Tipps für Immobilienverkäufer

Falls Sie Ihre Immobilie selbst verkaufen wollen, gibt es einige Sachen, die Sie beachten sollten. Sie sollten sich einen Überblick über den lokalen Immobilienmarkt verschaffen, um sicher zu stellen, dass Ihre Verkaufspreisvorstellung auch dem marktüblichen Preis entspricht.

Um dieses zu bewerkstelligen, sollten Sie den Grundstücksmarktbericht Ihrer Stadt oder Gemeinde lesen. Der Grundstückmarktbericht ist meistens kostenpflichtig. In diesem Bericht finden Sie wichtige Daten wie z.B. Anzahl der verkauften Objekte für die vergangenen Jahre sowie durchschnittliche Verkaufspreise der Immobilien.

Diese Daten geben Ihnen einen groben Überblick wie der Immobilienmarkt bei Ihnen lokal funktioniert, aber um einen fundierten Verkaufspreis für Ihre Immobilie zu finden, brauchen Sie einen Bodenrichtwert für Ihr Objekt.

Der Bodenrichtwert ist - wie die Bezeichnung es schon sagt, nur ein Richtwert. Sie müssen die einzelnen Faktoren, die jedes Grundstück hat, einzeln bewerten. Zu bewerten sind: die Untergroße oder Übergröße eines Grundstücks, die Bebaubarkeit, die Lage (Himmelsausrichtung) eines Grundstücks und die Mikro / Makro Lage.

Nachdem Sie festgestellt haben wieviel Ihr Grundstück wert ist, bleibt Ihnen noch die Wertermittlung Ihrer baulichen Anlagen. Auch dazu geben Ihnen die Grundstückmarktberichte eine Orientierung in Form von Durchschnittspreisen. Diese Daten sollten auch individuell auf Ihr Objekt angepasst werden, weil jede Immobilie einzigartig ist und ihre Größe und Ausstattung variiert.
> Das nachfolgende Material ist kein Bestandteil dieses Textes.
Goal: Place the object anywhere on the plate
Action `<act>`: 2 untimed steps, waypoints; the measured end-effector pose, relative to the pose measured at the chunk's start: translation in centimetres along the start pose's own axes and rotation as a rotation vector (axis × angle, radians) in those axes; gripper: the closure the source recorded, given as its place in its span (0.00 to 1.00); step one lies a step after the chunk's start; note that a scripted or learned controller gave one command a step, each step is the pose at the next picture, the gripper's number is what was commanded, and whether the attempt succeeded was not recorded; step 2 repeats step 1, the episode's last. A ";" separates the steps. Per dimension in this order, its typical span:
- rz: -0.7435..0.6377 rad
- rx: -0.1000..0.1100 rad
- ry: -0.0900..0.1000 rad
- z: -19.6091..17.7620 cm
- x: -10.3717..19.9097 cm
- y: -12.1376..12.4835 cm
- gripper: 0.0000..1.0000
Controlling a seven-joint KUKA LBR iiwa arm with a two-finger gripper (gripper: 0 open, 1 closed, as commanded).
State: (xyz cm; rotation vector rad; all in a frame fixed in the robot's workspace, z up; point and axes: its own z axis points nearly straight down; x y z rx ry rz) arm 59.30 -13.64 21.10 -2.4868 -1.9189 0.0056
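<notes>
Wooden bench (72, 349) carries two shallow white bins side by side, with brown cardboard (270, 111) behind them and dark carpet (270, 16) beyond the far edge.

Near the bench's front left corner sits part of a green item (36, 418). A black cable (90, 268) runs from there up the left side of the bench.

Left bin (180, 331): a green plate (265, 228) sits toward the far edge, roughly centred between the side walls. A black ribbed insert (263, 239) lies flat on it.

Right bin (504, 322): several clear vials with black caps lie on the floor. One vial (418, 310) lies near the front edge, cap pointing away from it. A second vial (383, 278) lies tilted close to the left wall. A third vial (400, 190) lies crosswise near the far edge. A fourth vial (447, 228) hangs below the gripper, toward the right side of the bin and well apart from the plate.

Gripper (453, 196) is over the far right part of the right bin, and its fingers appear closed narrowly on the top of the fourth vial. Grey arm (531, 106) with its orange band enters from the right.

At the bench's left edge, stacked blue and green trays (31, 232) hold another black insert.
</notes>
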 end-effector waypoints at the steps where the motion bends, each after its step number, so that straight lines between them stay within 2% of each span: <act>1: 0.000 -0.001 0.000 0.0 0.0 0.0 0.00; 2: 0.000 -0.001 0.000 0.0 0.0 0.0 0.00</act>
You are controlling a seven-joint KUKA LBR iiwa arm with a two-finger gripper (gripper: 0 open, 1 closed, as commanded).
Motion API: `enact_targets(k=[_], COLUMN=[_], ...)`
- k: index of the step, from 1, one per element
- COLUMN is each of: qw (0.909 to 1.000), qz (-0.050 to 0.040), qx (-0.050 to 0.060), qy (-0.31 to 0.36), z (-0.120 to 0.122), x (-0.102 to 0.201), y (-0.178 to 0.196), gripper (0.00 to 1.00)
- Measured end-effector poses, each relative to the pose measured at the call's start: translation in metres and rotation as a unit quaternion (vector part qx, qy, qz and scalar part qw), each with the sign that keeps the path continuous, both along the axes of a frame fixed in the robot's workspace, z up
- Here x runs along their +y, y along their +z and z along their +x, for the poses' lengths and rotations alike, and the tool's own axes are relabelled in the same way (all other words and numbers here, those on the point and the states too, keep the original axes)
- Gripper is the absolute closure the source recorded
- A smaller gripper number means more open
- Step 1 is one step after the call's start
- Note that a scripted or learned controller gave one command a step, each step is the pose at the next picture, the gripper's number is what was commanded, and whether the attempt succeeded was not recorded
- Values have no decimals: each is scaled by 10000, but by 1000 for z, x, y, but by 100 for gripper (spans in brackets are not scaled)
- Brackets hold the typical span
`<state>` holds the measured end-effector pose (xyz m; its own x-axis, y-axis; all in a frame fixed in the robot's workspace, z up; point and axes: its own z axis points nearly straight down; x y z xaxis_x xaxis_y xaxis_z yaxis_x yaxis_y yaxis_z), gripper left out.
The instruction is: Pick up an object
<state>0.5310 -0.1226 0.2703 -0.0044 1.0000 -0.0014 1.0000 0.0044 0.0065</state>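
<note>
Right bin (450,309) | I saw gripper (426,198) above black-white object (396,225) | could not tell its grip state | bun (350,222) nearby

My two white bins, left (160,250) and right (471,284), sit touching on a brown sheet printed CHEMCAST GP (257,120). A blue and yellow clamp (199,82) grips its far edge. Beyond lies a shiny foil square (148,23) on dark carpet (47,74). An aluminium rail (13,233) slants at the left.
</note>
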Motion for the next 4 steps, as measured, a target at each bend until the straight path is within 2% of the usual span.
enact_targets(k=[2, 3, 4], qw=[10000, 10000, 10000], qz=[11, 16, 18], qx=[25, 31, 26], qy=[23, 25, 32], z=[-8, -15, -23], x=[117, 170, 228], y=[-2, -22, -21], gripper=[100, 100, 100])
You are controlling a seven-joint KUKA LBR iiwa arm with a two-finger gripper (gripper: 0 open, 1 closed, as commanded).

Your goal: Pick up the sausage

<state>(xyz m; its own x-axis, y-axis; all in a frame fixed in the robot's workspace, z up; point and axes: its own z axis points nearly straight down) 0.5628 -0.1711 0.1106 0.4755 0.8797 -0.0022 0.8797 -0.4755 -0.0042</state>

Zur Überprüfung Ihres Verkaufspreises sollten Sie ebenfalls im Internet recherchieren, ob Ihre Preisvorstellung realistisch ist. Bei einer zu hohen Preisvorstellung, verlängert sich die Dauer bis zum Verkauf. Hingegen bei einer zu niedrigen Preisvorstellung verkaufen Sie unter dem tatsächlichen Wert der Immobilie.

Nachdem Sie Ihren Verkaufspreis kennen, sollten Sie die Immobilie sichtbar im Internet vermarkten. Schalten Sie Anzeigen in Immobilienverkaufsportalen und erstellen Sie dazu ein aussagekräftiges Exposee mit schönen Bildern. Vergessen Sie nicht ins Exposee alle erforderlichen Daten aufzunehmen (z.B. Baujahr der Immobilie, Baujahr der Heizung, Energieausweis usw…). Es kann nämlich zu Abmahnungen kommen. Dies ist ärgerlich und kostet leider hin und wieder Mahngebühren.

Außerdem sollten Sie als Immobilienverkäufer beachten, dass Ihr Heizkessel nicht älter als 30 Jahre ist, alle freiliegenden Heizungsrohre im Keller isoliert sind und Ihre oberste Geschossdecke isoliert ist. Diese drei Punkte sind Pflicht laut der Energieeinsparverordnung. Legen Sie bei jeder Besichtigung immer unaufgefordert den Energieausweis vor, ansonsten drohen auch hier Bußgelder.

Sollten Sie einen Käufer gefunden haben, vergewissern Sie sich, ob er auch wirklich in der Lage ist, Ihnen ihre Immobilie abzukaufen. Fordern Sie eine Finanzierungsbestätigung, um sicher zu gehen, dass der potenzielle Käufer den Kauf überhaupt finanziell stemmen kann.

Der letzte Schritt ist der Weg zum Notar. Hierbei ist zu beachten, dass der Käufer die Wahl des Notars hat und auch verpflichtet ist die Kosten für den Notar zu übernehmen.

Nachdem Sie den Notartermin hinter sich haben, haben Sie es geschafft und Ihre Immobilie hat einen neuen Eigentümer.